We note some exponential behavior for the full dataset template curve, while the BITS times grow linearly. Let’s investigate further with a loglog plot.

from scipy.optimize import curve_fit

## log plotting
plt.figure(figsize=(5,4))
plt.plot(np.log(dp), np.log(BITS_times), 'o', label='BITS')
plt.plot(np.log(dp), np.log(full_times), 'o', label='Full Dataset Template')
plt.legend(loc=0)

## curve-fitting
def linear(x, m, b):
    return m*x + b

popt, pcov = scipy.optimize.curve_fit(linear, np.log(dp), np.log(BITS_times))
plt.plot(np.log(dp), linear(np.log(dp), popt[0], popt[1]), 'k--')
print('BITS fit: y = %.3f*m + %.3f'%(np.round(popt[0],3), np.round(popt[1],3)))
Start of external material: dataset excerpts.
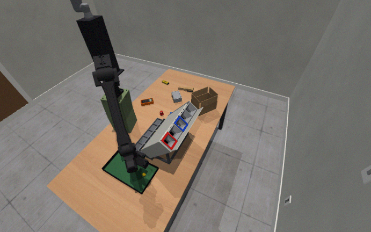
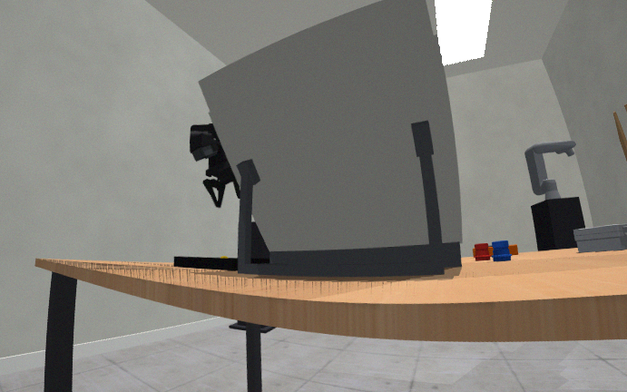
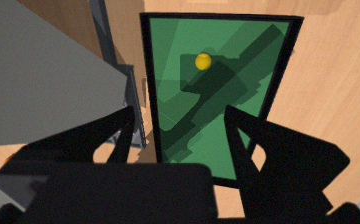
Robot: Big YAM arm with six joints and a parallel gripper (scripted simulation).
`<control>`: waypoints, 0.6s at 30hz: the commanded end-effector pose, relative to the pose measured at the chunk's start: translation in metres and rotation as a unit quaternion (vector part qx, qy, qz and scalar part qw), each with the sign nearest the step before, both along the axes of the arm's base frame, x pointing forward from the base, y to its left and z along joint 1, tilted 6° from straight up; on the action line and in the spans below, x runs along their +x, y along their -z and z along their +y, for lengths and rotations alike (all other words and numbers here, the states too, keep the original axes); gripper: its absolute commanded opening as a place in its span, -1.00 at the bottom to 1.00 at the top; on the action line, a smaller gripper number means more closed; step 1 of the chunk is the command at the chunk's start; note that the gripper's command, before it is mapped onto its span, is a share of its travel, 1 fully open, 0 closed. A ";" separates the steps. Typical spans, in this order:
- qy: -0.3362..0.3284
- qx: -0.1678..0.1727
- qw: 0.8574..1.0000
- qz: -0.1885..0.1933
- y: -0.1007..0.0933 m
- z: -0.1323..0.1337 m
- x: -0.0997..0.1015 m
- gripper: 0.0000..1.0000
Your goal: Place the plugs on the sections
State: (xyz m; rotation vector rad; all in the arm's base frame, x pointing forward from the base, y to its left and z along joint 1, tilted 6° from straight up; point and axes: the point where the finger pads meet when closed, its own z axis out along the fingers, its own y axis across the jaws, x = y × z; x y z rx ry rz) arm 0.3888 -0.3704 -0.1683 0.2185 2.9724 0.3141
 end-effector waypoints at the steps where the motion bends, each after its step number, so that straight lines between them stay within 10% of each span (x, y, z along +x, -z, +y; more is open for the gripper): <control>1: 0.000 0.000 1.000 -0.001 0.003 -0.013 0.003 0.60; 18: -0.002 0.003 1.000 0.002 0.003 -0.013 0.003 0.60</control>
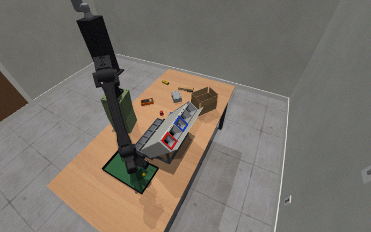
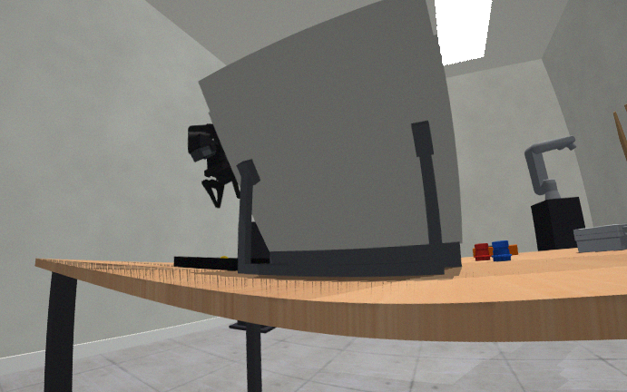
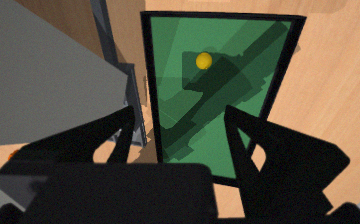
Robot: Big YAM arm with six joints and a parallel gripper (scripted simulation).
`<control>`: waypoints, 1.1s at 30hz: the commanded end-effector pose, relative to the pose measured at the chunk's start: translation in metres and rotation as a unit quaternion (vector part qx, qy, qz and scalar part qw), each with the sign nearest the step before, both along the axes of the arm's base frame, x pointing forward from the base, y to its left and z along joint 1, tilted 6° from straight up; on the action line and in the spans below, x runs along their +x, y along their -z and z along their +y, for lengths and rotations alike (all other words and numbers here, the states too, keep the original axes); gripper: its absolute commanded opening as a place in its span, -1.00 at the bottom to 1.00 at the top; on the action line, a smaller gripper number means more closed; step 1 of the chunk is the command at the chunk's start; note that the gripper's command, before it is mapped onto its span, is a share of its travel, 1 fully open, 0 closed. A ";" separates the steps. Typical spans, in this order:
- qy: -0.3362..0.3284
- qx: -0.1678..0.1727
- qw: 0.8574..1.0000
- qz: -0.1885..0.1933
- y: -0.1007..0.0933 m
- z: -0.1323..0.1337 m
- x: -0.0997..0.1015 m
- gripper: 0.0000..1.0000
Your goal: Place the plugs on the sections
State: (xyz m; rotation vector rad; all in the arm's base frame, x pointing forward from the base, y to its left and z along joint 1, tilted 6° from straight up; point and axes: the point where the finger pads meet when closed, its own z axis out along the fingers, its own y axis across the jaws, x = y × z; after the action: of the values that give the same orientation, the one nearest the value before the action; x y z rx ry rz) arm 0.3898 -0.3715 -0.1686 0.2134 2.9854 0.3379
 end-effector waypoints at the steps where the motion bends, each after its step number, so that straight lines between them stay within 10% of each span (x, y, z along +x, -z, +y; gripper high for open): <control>1: 0.001 -0.005 1.000 -0.005 0.002 -0.012 0.002 0.60; 33: -0.002 -0.007 1.000 -0.007 0.006 -0.015 0.001 0.60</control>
State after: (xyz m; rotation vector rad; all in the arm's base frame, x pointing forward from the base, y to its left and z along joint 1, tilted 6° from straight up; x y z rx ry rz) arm 0.3895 -0.3717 -0.1688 0.2016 2.9855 0.3372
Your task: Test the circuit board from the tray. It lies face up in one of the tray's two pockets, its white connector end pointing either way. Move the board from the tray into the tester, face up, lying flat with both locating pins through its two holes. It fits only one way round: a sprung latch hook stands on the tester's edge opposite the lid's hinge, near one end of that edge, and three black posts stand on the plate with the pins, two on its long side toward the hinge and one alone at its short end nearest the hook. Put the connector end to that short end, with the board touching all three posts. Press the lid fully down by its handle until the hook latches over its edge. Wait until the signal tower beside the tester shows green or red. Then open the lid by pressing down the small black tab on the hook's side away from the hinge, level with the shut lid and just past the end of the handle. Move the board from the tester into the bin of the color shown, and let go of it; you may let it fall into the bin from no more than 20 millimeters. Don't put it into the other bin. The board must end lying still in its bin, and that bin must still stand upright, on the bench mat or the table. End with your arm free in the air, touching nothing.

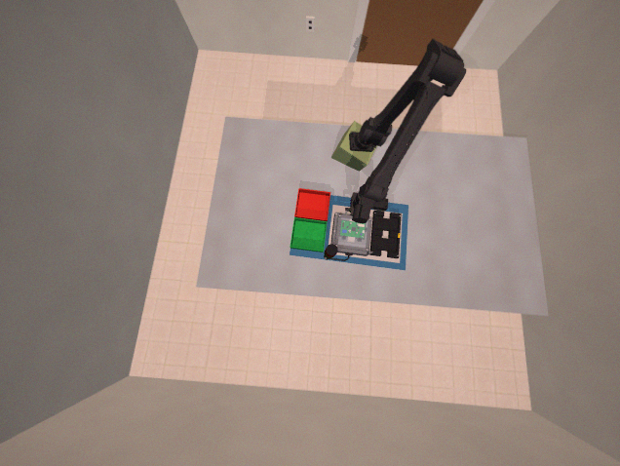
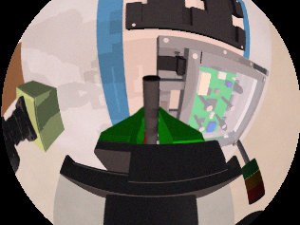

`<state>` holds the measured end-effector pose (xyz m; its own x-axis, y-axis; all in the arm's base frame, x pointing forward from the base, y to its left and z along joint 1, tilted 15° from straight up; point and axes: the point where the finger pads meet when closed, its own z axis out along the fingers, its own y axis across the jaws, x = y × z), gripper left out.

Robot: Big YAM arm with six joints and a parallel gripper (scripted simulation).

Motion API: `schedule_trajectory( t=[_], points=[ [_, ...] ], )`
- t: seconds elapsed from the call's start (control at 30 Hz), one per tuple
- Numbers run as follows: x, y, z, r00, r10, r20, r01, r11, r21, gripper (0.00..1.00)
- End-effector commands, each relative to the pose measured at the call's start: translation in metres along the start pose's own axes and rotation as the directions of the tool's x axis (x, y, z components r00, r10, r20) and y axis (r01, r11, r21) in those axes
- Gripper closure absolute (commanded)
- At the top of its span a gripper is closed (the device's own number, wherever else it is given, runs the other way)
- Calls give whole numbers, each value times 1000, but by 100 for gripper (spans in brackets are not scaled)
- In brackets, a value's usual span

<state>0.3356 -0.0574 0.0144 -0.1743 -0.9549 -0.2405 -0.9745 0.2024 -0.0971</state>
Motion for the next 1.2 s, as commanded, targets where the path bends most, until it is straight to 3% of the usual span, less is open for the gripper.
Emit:
schedule_trajectory(
  t=[0.0, 1.17],
  points=[
    [-3, -1, 15, 1000, -2, 5, 3, 1000, -5, 100],
    [-3, -1, 18, 1000, -2, 5, 3, 1000, -5, 100]
  ],
)
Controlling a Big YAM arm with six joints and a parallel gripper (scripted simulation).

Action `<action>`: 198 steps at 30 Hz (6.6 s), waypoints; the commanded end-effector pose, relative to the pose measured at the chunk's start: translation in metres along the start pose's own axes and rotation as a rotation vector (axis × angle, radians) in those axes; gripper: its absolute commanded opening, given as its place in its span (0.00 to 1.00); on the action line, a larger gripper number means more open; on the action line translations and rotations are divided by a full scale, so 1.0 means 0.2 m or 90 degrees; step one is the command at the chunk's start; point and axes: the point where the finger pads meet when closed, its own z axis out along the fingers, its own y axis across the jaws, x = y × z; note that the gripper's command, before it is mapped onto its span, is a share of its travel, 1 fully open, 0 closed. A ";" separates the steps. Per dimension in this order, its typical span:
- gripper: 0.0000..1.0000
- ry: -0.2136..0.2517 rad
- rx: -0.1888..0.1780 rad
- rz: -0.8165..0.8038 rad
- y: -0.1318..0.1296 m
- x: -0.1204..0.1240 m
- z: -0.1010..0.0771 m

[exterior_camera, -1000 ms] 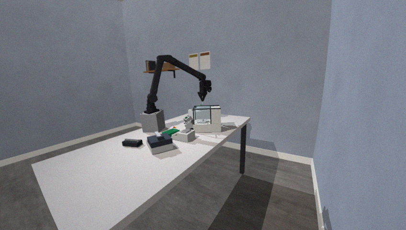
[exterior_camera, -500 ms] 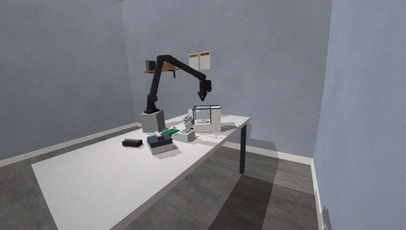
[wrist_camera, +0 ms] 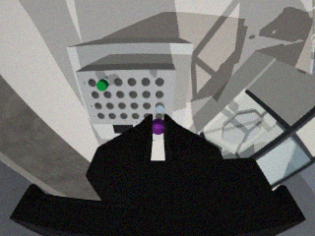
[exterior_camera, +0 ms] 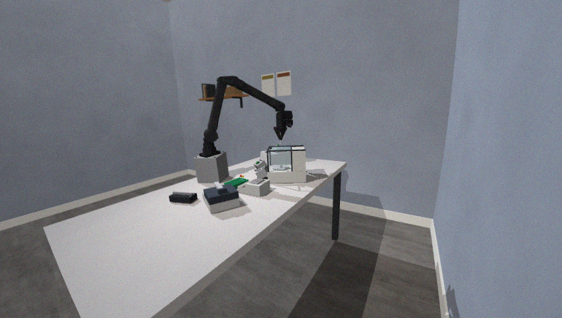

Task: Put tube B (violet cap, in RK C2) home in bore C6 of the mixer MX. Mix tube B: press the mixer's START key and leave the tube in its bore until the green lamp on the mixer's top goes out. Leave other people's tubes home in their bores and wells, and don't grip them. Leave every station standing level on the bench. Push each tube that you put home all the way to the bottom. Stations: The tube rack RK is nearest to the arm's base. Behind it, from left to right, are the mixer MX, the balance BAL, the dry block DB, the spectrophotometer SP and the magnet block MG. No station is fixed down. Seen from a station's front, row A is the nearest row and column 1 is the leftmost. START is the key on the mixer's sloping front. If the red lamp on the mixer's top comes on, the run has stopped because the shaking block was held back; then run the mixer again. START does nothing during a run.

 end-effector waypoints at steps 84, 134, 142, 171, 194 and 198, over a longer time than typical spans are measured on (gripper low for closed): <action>0.09 -0.030 0.001 0.003 -0.01 -0.08 0.02; 0.09 -0.046 0.002 0.013 -0.05 -0.13 -0.03; 0.09 -0.045 0.002 0.013 -0.05 -0.13 -0.03; 0.09 -0.017 0.001 0.008 -0.04 -0.05 0.13; 0.09 -0.020 0.001 0.008 -0.04 -0.05 0.13; 0.09 -0.022 0.001 0.008 -0.04 -0.06 0.13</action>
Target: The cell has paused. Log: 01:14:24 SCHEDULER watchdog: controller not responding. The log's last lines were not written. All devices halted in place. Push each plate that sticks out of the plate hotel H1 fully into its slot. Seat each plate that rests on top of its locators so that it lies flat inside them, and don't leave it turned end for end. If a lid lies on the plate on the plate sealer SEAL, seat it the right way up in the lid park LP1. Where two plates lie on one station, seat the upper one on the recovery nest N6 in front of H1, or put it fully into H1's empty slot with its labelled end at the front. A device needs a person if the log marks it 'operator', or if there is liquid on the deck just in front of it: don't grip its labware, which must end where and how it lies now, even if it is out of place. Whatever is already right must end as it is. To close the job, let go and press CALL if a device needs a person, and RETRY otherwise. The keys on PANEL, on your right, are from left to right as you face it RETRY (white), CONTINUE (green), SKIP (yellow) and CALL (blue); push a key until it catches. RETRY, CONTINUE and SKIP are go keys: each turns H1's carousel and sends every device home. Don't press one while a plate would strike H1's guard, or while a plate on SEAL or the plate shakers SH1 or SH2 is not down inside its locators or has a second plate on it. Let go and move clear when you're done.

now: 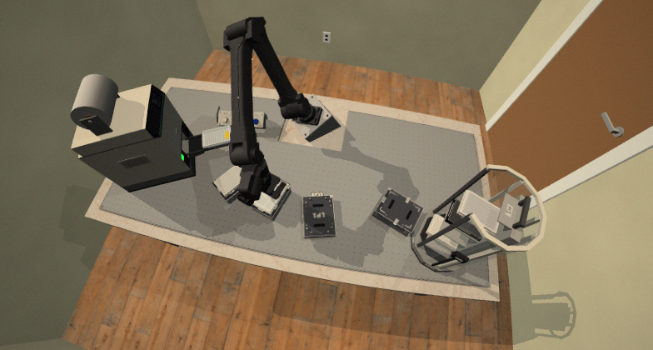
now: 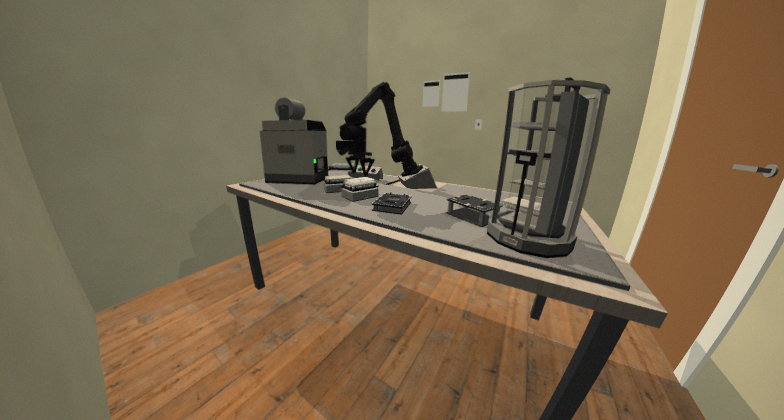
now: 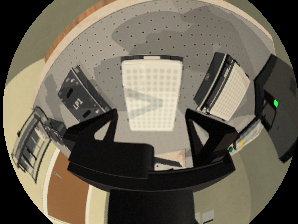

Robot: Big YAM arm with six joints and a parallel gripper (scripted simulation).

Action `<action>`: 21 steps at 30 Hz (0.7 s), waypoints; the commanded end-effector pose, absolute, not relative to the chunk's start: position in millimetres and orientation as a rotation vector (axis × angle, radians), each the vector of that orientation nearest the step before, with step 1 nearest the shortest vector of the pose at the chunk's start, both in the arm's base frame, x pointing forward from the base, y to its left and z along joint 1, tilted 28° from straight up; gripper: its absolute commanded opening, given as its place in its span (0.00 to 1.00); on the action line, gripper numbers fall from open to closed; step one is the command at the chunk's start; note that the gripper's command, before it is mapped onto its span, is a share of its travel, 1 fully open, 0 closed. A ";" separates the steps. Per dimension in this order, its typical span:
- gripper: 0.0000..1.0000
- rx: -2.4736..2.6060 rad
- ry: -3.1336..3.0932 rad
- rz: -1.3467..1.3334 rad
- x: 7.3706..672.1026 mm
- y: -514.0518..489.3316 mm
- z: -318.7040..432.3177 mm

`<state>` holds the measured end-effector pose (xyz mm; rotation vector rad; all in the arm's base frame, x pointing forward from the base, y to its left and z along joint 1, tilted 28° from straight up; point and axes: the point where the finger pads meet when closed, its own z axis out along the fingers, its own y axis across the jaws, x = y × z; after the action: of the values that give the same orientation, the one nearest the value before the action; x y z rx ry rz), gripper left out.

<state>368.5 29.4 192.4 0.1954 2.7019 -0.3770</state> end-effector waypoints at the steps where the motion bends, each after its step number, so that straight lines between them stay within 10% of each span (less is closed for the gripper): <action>1: 1.00 0.202 2.711 -0.384 372.9 23.8 182.7; 21: 1.00 0.202 2.711 -0.384 380.7 16.2 161.2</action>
<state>376.7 22.7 171.3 0.1930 2.7030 -0.3778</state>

popt, pcov = scipy.optimize.curve_fit(linear, np.log(dp), np.log(full_times))
plt.plot(np.log(dp), linear(np.log(dp), popt[0], popt[1]), 'k--')
print('Full Dataset Template fit: y = %.3f*m + %.3f'%(np.round(popt[0],3), np.round(popt[1],3)))

## finishing up plot
#plt.title('Log-Log Plot');
plt.xlabel('Log(N)')
plt.ylabel('Log(Run Time) (s)')
plt.savefig('/home/anjali/Documents/BITS_figures/2Features_loglog.pdf')
BITS fit: y = 1.009*m + -14.301
Full Dataset Template fit: y = 2.908*m + -18.446

After fitting, we see that our Big-\(\mathcal{O}\) predictions are empirically confirmed. The BITS slope is \(\approx 1\) which matches \(\mathcal{O}(CN) = \mathcal{O}(N)\), while the full dataset slope is \(\approx 3\) which matches \(\mathcal{O}(N^{R+1}) = \mathcal{O}(N^{3})\).